◆ **WORK TO COMPLETE**
Every line in the material below that includes "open" should be copied.

◆ **DATA LISTING**
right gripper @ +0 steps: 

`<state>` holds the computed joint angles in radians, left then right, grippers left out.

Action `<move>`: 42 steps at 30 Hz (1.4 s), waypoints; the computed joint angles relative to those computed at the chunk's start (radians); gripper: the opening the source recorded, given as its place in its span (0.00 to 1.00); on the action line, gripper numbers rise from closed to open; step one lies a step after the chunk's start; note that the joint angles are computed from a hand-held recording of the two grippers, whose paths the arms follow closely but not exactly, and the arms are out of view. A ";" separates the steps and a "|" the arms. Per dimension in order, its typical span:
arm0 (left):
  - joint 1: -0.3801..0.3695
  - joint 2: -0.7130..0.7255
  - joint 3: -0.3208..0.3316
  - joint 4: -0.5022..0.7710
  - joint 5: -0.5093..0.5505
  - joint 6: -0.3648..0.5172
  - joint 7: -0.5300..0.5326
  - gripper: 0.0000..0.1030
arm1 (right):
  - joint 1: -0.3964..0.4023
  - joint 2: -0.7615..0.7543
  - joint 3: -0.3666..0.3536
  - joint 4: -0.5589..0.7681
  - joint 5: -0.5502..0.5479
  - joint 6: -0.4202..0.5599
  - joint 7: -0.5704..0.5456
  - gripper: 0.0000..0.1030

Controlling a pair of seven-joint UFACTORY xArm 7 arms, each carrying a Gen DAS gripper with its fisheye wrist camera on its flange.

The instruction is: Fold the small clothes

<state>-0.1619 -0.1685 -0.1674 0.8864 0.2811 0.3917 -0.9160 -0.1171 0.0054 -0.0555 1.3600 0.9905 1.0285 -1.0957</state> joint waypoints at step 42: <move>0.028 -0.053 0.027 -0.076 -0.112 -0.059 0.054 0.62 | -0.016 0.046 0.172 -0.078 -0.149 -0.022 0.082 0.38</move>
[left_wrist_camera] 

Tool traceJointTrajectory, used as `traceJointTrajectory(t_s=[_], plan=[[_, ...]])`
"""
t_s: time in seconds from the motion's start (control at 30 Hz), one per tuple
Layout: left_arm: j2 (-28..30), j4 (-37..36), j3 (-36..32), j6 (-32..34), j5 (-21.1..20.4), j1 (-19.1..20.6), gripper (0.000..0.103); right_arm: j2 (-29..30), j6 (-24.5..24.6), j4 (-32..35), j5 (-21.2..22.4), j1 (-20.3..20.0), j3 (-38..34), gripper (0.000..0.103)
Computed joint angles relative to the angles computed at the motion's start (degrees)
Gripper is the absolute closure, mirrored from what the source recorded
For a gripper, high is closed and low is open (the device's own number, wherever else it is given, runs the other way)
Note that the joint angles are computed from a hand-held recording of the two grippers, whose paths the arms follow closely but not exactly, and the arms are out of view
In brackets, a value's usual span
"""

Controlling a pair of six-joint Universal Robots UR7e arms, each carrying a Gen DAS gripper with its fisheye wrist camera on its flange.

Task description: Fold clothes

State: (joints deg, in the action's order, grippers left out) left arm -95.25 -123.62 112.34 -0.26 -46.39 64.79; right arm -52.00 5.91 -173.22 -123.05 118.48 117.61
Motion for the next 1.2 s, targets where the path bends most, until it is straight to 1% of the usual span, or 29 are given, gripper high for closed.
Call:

◆ **ANSWER SECTION**
Action `<move>`: 42 steps at 30 Hz (1.4 s), waypoints; the computed joint angles relative to those computed at the chunk's start (radians); gripper: the opening the source recorded, given as its place in its span (0.00 to 1.00); on the action line, gripper numbers rise from closed to open; step one lies a step after the chunk's start; note that the joint angles are computed from a hand-held recording of the two grippers, whose paths the arms follow closely but not exactly, and the arms are out of view. A ";" separates the steps and a "|" the arms. Per dimension in order, its typical span:
For a gripper, high is closed and low is open (the device's own number, wherever else it is given, runs the other way)

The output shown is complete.